Restorative justice calls for schools to provide students and staff the opportunity to talk through conflicts instead of punishing kids with meaningful measures like suspensions.
Yet the data shows that, despite an outlay of $100 million since it became the prevailing practice, incidents requiring the NYPD’s school safety division more than doubled — from 1,200 in the first quarter of 2016 to 4,120 in the first quarter of 2025.
The report also found that putting troubled students in “meditation rooms” instead of suspending or kicking them out of class doesn’t solve any problems, as violent incidents continued to rise and absenteeism jumped 35%.
The study cites several instances of students not being punished or held accountable for deplorable behavior and violent acts.
- Though students at Origins High School who had subjected a Jewish teacher to Nazi salutes and threats were sent to a “meditation room,” the harassment did not stop.
- This spring, an 8-year-old stabbed a staff member with a pencil and threatened classmates at Staten Island’s PS 8. Parents derided the school’s response — a meditation room and calls home — as entirely inadequate.
- A Center for Court Innovation in Brooklyn found no statistically significant benefits in schools that implemented restorative-justice practices compared to those that used a traditional disciplinary approach.
The Department of Education claims suspensions have plummeted 48% over the past 10 years, resulting in “keeping more children in class and engaged.”
Duh: If your policy is to suspend fewer kids, as restorative-justice calls for, it’s no shock that fewer kids get suspended.

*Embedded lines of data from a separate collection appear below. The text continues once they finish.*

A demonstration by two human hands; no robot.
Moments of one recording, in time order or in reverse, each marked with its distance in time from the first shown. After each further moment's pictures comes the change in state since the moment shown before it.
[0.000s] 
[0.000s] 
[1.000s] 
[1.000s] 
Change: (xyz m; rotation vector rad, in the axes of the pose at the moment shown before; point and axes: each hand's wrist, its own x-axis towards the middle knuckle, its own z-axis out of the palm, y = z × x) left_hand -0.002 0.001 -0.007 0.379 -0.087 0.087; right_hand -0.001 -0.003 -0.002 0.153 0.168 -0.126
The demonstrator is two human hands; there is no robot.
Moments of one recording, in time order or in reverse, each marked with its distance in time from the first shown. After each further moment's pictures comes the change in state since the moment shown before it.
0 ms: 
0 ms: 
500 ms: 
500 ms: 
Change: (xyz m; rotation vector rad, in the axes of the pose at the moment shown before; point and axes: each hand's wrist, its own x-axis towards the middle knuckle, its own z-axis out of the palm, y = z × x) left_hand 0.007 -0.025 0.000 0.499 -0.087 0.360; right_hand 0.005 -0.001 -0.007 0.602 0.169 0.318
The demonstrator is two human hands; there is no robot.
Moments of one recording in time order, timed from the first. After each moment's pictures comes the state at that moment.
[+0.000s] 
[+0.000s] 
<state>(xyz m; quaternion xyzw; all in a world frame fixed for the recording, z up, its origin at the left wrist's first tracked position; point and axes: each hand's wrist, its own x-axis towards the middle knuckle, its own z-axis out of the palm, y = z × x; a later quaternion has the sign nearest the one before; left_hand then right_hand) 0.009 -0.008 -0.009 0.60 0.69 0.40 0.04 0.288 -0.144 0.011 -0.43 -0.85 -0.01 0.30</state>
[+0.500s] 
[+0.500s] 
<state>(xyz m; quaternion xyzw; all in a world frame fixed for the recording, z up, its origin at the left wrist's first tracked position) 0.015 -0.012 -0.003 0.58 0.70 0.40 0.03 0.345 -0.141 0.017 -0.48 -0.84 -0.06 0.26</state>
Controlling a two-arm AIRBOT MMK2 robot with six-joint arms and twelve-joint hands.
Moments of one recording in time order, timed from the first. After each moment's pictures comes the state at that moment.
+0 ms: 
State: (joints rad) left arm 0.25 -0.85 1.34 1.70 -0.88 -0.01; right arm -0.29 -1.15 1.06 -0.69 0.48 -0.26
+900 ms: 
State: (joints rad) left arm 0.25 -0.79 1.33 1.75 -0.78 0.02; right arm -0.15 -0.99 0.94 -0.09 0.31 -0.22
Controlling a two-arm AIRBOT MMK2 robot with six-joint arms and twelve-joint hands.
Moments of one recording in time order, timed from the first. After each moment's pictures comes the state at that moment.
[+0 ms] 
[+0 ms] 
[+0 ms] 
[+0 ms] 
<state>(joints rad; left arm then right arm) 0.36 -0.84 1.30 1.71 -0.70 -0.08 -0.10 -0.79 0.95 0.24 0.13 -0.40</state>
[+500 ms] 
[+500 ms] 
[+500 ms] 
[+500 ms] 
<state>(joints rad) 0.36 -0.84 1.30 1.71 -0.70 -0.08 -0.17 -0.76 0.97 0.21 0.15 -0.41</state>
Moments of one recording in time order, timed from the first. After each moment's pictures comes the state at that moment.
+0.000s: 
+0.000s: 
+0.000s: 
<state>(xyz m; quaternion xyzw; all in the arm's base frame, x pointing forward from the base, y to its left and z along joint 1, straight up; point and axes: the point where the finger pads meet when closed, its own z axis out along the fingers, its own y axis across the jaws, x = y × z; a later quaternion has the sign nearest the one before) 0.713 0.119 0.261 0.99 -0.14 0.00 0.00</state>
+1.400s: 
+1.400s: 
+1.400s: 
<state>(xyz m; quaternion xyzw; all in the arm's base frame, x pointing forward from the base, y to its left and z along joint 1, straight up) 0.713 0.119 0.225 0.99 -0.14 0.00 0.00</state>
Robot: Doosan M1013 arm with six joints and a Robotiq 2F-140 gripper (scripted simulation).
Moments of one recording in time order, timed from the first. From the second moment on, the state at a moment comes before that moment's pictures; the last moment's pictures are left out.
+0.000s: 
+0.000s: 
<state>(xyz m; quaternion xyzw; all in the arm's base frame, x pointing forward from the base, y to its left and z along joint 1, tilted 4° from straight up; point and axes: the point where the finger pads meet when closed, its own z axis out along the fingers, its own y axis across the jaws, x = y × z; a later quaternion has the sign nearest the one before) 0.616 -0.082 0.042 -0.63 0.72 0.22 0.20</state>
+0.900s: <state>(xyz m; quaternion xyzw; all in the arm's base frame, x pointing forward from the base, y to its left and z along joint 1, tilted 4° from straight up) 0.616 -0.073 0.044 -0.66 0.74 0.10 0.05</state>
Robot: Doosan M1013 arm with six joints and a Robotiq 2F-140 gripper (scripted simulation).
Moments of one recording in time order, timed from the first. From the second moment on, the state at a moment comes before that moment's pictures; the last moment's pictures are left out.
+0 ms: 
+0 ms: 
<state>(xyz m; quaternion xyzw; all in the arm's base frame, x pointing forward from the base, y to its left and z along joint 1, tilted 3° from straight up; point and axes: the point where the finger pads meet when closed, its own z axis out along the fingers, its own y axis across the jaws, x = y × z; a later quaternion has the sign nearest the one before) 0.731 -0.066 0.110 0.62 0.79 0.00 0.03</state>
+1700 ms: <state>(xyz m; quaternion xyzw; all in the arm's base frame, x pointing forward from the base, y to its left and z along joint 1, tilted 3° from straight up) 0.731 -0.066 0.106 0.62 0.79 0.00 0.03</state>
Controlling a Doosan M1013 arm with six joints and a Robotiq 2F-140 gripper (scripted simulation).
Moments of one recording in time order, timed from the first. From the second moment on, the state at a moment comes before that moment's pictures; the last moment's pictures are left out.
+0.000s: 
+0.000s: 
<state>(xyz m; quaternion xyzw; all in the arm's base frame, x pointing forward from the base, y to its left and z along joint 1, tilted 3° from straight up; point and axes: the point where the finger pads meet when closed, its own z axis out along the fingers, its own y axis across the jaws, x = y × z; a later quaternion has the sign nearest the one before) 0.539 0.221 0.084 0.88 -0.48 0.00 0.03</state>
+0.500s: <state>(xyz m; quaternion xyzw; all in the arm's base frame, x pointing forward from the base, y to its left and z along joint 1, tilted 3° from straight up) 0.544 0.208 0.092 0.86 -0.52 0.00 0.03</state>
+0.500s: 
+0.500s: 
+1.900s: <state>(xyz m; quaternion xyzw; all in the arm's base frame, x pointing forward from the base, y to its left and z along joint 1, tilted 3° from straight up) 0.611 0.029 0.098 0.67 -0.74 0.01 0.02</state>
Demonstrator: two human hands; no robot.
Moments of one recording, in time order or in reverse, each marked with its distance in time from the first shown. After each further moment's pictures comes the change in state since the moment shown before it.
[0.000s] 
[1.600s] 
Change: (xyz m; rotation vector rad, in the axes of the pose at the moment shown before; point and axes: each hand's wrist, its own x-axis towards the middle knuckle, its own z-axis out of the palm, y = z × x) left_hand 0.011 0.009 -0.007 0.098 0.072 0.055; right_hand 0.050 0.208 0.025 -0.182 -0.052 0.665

Even Schools Chancellor Melissa Aviles-Ramos admits the approach isn’t cutting it: “The work is far from done,” she conceded Wednesday. Yet she vowed, “It’s not leaving New York City public schools.”
That’s unforgivable: The study’s bottom line clearly found restorative justice fuels disorder, a lack of accountability and possibly an increase in chronic absenteeism.
The disruptions that prevent well-behaved kids from learning alone should be enough to ditch this policy, not to mention the violence and absenteeism that comes from it.
Mayor Eric Adams, as a former cop, should know that kids who don’t pay meaningful consequences for misbehavior will simply continue misbehaving.
Some good news: An April 2025 executive order from Donald Trump puts the kibosh on using race as a factor in discipline, which may help push schools to return to traditional responses to misconduct and a restoration of order in classrooms.
But until New York City’s policy changes, the chaos will continue — and learning will suffer.